The U.S. and China will have to address what exactly healthy competition will look like, in accordance with international law and the existing international rules-based order. There are many pressing global issues that require both the U.S. and China to cooperate closely as global powers. Free trade, climate change, global pandemic preparedness and religious extremism are a few of them. 

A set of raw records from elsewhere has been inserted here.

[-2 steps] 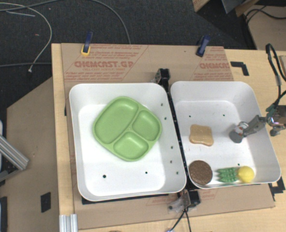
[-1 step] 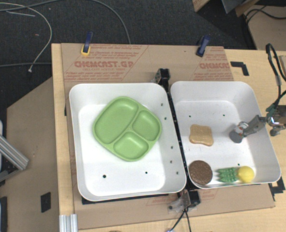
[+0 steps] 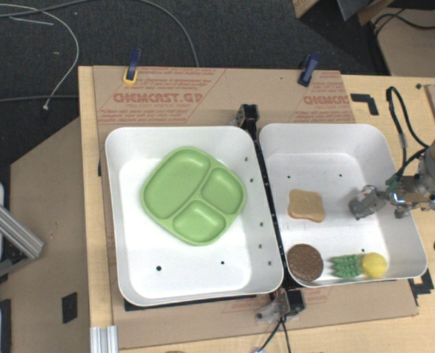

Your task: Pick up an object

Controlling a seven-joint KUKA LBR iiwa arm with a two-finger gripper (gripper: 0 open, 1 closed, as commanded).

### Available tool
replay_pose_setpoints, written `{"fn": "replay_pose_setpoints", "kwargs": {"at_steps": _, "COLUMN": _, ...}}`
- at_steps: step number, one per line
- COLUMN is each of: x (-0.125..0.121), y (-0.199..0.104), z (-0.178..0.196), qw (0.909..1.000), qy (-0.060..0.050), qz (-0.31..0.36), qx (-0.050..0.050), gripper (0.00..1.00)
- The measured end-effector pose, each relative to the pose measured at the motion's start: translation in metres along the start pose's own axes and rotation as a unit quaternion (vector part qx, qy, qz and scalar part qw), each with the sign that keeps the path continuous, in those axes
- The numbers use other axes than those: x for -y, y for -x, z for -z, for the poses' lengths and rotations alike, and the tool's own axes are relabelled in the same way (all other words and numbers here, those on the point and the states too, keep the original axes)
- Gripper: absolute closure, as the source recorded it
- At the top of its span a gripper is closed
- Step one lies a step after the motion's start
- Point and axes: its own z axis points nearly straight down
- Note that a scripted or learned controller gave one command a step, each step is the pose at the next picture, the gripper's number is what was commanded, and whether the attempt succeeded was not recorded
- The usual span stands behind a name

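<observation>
In the right bin (image 3: 327, 142) lie a tan slice of toast (image 3: 305, 205), a round brown patty (image 3: 305, 262), a green leafy piece (image 3: 344, 266) and a small yellow fruit (image 3: 374, 265). My gripper (image 3: 363, 202) reaches in from the right edge and hangs over the bin's right half, to the right of the toast and above the yellow fruit. Nothing shows between its tips. The left bin (image 3: 129, 160) holds a green divided plate (image 3: 193, 195).
Blue clamps (image 3: 133, 65) (image 3: 308, 69) pin the cardboard sheet at the back. A black clip (image 3: 247, 115) joins the bins at the far side. Cables (image 3: 397, 123) run down the right side near the arm.
</observation>
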Motion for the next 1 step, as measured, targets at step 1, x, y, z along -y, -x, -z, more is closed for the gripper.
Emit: {"fn": "replay_pose_setpoints", "kwargs": {"at_steps": 1, "x": -0.0065, "y": -0.0083, "z": -0.0522, "qw": 1.0, "qy": -0.002, "qz": 0.0, "qx": -0.001, "gripper": 0.0}}
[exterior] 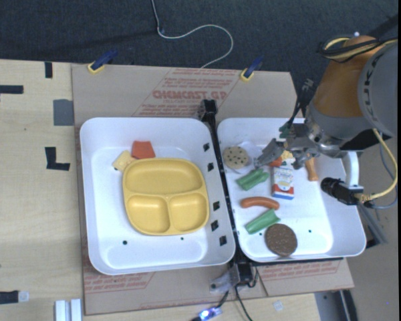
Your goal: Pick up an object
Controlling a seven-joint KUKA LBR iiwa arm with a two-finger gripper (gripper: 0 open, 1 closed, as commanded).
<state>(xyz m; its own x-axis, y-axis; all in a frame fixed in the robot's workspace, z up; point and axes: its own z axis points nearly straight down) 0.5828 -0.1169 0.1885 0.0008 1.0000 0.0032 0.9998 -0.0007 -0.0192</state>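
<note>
Two bins sit side by side on a cardboard sheet [180, 92] on the bench. In the left bin [93, 179] a divided plate [166, 196] lies near the middle, with a small block [143, 150] and another small piece [122, 160] touching its far-left edge. In the right bin [334, 236] a speckled disc [236, 156] lies near the left wall; nearer the camera come a pickle-like piece [252, 178], a sausage [260, 202], a second pickle-like piece [261, 221] and a round patty [281, 239]. A small carton [283, 182] stands just right of the sausage. The gripper [284, 151] hangs above the carton's far end.
</note>
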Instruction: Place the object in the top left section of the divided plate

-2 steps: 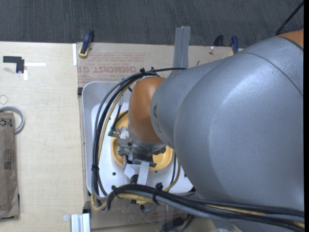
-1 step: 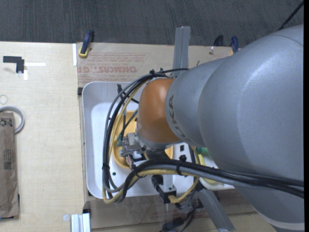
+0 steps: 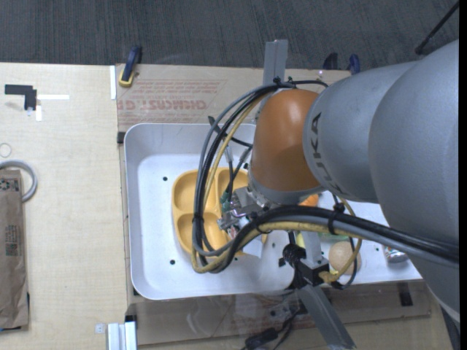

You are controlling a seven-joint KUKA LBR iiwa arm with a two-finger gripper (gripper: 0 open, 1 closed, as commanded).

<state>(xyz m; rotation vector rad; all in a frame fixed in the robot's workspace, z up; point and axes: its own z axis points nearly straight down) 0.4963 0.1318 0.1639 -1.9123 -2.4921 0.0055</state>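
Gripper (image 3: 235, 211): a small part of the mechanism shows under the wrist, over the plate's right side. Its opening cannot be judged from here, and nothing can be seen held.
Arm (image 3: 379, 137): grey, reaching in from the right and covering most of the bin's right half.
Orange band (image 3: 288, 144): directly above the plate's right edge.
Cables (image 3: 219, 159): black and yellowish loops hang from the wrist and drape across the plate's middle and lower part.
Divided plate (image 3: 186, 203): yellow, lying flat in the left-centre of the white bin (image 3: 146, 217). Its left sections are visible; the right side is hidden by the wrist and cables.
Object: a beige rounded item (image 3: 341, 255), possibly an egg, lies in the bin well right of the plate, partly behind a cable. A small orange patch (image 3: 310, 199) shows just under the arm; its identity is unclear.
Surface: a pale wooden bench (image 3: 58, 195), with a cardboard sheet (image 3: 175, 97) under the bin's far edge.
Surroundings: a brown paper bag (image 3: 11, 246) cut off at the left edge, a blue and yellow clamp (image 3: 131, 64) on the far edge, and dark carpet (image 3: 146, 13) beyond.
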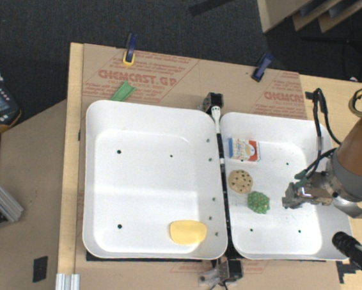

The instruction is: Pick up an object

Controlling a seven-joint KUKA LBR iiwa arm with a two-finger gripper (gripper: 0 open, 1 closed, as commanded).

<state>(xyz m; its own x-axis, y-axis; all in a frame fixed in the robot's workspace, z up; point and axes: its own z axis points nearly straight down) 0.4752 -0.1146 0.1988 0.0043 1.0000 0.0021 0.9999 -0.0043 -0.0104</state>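
Hovering low in the right bin (299, 240), the end effector (293, 199) is sitting just beside the green toy (258, 202), probably lining up a grab. Finger state: cannot tell. Cookie (241, 180) and carton (241, 149) are lying nearby.

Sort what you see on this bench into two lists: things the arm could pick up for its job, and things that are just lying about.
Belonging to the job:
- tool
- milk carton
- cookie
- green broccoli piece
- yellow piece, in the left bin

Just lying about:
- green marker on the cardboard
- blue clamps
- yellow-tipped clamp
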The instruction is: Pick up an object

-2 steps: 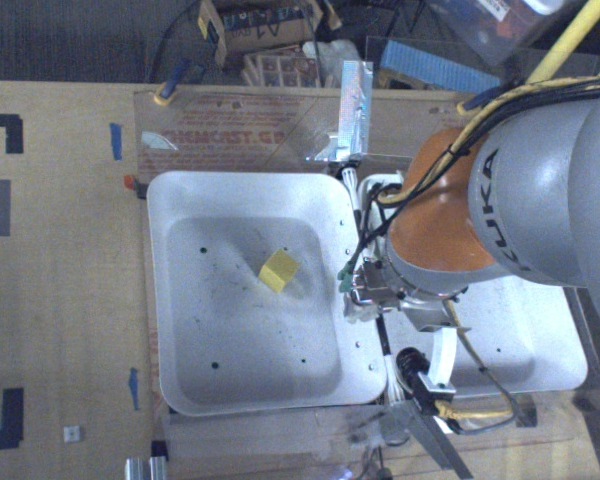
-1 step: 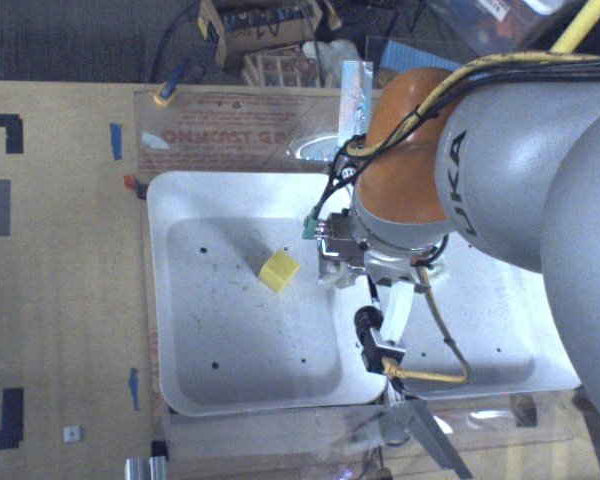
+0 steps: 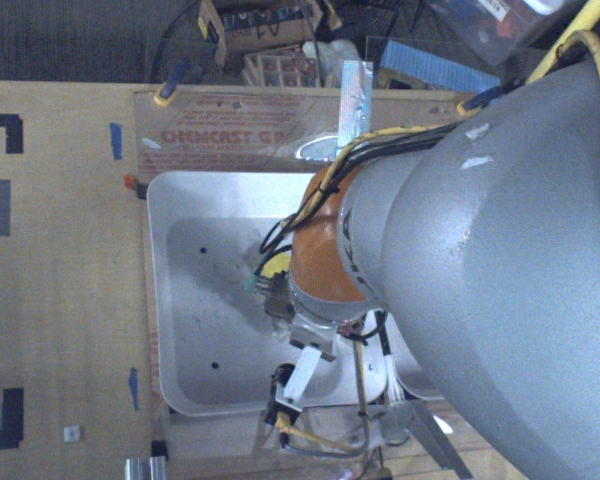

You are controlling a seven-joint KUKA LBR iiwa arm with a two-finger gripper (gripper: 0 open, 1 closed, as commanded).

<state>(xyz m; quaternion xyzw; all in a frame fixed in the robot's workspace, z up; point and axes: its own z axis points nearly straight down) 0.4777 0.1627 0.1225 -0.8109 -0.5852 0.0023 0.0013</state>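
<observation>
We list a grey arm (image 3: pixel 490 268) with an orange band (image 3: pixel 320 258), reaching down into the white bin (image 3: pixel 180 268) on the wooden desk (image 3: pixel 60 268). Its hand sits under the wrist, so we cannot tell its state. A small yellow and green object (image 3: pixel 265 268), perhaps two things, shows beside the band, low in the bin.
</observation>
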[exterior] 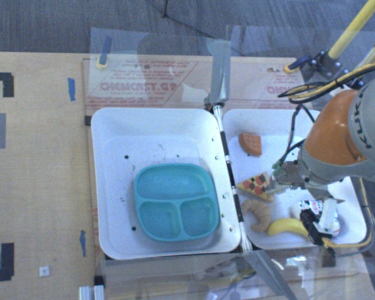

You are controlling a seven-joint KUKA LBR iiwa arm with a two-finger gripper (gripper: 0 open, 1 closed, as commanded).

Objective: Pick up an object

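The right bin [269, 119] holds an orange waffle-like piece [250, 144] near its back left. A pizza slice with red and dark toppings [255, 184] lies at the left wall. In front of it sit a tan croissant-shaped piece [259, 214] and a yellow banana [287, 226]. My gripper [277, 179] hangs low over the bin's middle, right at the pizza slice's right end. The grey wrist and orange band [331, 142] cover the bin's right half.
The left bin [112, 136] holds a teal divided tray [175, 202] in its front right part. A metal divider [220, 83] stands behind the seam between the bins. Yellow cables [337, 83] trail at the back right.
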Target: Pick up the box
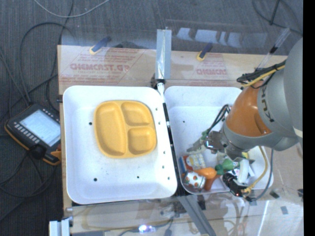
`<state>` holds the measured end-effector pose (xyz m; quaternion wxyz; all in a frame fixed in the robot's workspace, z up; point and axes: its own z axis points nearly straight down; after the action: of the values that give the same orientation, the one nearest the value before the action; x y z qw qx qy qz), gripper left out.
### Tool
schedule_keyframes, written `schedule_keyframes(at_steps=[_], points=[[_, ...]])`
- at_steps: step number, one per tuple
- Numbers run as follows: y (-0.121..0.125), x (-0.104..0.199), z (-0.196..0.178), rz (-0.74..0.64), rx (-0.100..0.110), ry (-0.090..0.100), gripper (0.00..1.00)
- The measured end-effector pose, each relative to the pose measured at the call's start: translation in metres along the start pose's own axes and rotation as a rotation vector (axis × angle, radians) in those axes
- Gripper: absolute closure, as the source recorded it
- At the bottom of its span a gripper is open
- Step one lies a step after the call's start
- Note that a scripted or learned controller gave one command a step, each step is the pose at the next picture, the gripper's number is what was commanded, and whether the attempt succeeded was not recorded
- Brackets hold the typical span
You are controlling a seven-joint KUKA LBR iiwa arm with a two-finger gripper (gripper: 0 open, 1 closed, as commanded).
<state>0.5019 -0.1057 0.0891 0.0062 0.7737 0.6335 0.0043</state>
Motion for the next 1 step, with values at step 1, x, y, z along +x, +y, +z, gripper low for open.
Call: schedule_keyframes(at_steps=[1], points=[[0.034,-0.0163,0.0013,0.063,0.008,0.004,0.0]])
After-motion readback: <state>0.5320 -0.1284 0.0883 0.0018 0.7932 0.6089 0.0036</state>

Besides the two protagonists, what can the rest of us do? I have been speaking about the voice of moderation since 2019. This voice represents the concerned countries, leaders, institutions, media, businesses, think-tanks and people who want to avert a catastrophic clash between the U.S. and China. It advocates strategic rationality, peace, growth and prosperity within an interdependent, open, inclusive, rules-based multilateral order. The moderate voice must urge the U.S. and China to play a “positive-sum game,” not a zero-sum game, and certainly not a negative-sum game. All countries in the world want a positive and constructive relationship with both the U.S. and China. 

Peace through acceptance of differences is a practical way forward. ASEAN is a prime example of how countries with very different geographies, histories, languages and political systems can come together to share a common vision of a peaceful and prosperous Southeast Asia. 

ASEAN can be a substantive voice of moderation. We have consistently encouraged both the U.S. and China to remain productively engaged in the region across different sectors. Both countries are dialogue partners of ASEAN, and we hope to continue engaging both China and the U.S. at ASEAN meetings at the highest level.  

Your forum, too, is a meaningful voice of moderation. I hope that when CUSEF and CCIEE convene the next forum, both major powers will have made good headway in managing their strategic distrust. Doing so will require wisdom and statecraft of the highest order. I believe both presidents Biden and Xi possess these qualities. I pray that they will be able to build up strategic trust between their countries and peoples.